Nello specifico il contribuente, a seguito del decesso di un genitore, aveva ricevuto in eredità una quota dell’appartamento adibito a residenza familiare dei genitori e quindi gravato ex lege dal diritto di abitazione ex art. 540 comma 2 c.c. Tuttavia, poiché il coniuge superstite si era trasferito in un altro immobile, gli eredi avevano deciso di locare tale bene, sollevando il dubbio della corretta imputazione del reddito.
Secondo il contribuente, il diritto di abitazione ex art. 540 c.c., non avendo natura pubblicistica e attenendo a diritti patrimoniali disponibili, può essere oggetto di deroga ove espressamente convenuta tra i comproprietari e il titolare del diritto di abitazione (Cass. 31 luglio 1989 n. 3565 e 2 marzo 2006 n. 4599) per cui il genitore, con il trasferimento della propria residenza, aveva tacitamente rinunciato al proprio diritto di abitazione spettante.
Inoltre, sempre secondo il contribuente, il diritto di abitazione garantisce la sola possibilità di utilizzare l’abitazione per i bisogni propri e quelli della propria famiglia non conferendo invece alcun diritto ai frutti o a eventuali proventi derivanti dal bene stesso.
L’Agenzia condivide tale pensiero e afferma che, a prescindere da “qualsivoglia valutazione civilistica in merito alla fattispecie”, il diritto di abitazione si sostanzia esclusivamente attraverso il suo esercizio per cui, dal punto di vista fiscale, nel momento in cui, nonostante la sua sussistenza teorica, il titolare del diritto rinunzi in modo tacito all’utilizzo del bene, permettendo al proprietario di fruire in modo pieno dell’immobile, solo quest’ultimo dovrà sopportare l’onere tributario generato dai redditi ritratti dal bene stesso.

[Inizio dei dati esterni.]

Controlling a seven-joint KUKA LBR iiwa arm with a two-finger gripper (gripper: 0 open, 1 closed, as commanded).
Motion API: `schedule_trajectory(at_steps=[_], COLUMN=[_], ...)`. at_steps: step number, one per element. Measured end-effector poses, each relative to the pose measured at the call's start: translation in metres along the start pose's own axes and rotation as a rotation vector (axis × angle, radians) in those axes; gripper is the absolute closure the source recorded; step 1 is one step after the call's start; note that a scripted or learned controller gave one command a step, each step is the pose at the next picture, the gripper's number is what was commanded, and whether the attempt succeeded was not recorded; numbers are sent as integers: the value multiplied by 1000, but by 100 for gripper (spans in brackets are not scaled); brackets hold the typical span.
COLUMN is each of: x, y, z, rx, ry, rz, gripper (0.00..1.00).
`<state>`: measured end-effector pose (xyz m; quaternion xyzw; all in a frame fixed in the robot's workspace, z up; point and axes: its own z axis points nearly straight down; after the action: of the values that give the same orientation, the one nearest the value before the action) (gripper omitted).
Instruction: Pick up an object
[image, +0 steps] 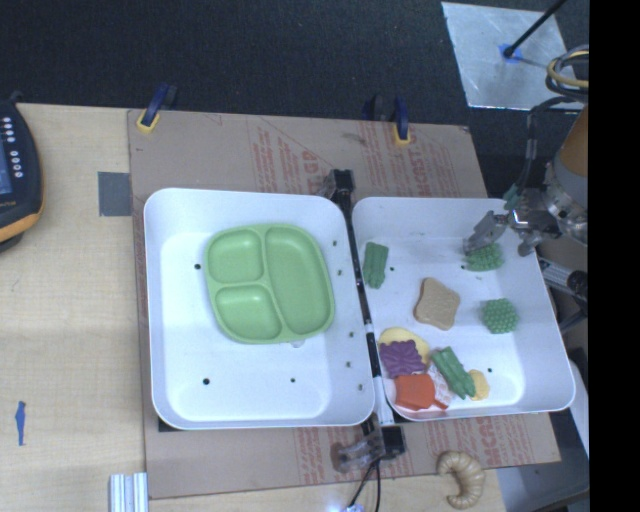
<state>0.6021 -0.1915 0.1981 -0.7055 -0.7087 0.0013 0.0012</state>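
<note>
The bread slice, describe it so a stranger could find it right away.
Look in the right bin, the one holding toy food. Near its middle lies the bread slice, flat and alone. It is the only tan piece; the broccoli beside it is green.

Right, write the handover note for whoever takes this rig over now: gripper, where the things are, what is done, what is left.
Gripper: low over the right bin, at its far right part, right beside a green broccoli piece. Nothing visibly held.
Right bin: second broccoli piece, bread slice, green pickle near the divider, and a near-corner pile with purple grapes and a red piece.
Left bin: green divided plate.
A croissant lies outside the bins, on the bench.
Done: nothing lifted yet.
Left: grasp and lift one object, likely the nearest broccoli.
</note>
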Motion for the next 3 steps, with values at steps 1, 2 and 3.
schedule_trajectory(at_steps=[1,2,3], x=[-20,23,58], y=[55,41,30], z=[112,106,106], rx=[0,3,3], ry=[-2,1,1], rz=[-4,-4,-4], gripper=[0,0,0])
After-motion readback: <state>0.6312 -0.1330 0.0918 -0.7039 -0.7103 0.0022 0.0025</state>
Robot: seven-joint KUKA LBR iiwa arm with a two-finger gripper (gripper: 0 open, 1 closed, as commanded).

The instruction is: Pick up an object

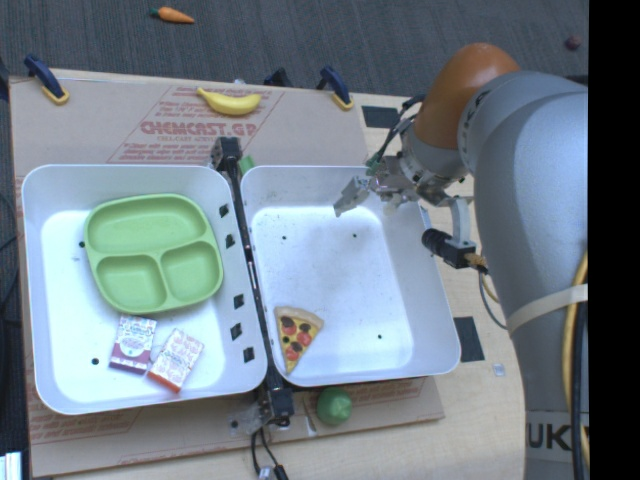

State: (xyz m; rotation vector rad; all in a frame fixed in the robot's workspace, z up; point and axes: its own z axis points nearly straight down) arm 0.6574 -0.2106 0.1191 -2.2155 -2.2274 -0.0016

Il diritto di abitazione si sostanzia esclusivamente con il suo esercizio
Pertanto l’Agenzia conclude affermando che, nel caso di locazione di un bene gravato da diritto di abitazione ex art. 540 c.c., il reddito fondiario deve essere imputato proporzionalmente ai proprietari dell’immobile in quanto il titolare del diritto di abitazione non esercita in concreto il proprio diritto.
Proseguendo nel ragionamento formulato nella risposta, il contratto andrà quindi sottoscritto e registrato a nome di tutti i comproprietari i quali, in presenza dei requisiti richiesti dall’art. 3 del DLgs. 23/2011, potranno esercitare o meno, per la propria quota di comproprietà, l’opzione per la cedolare secca.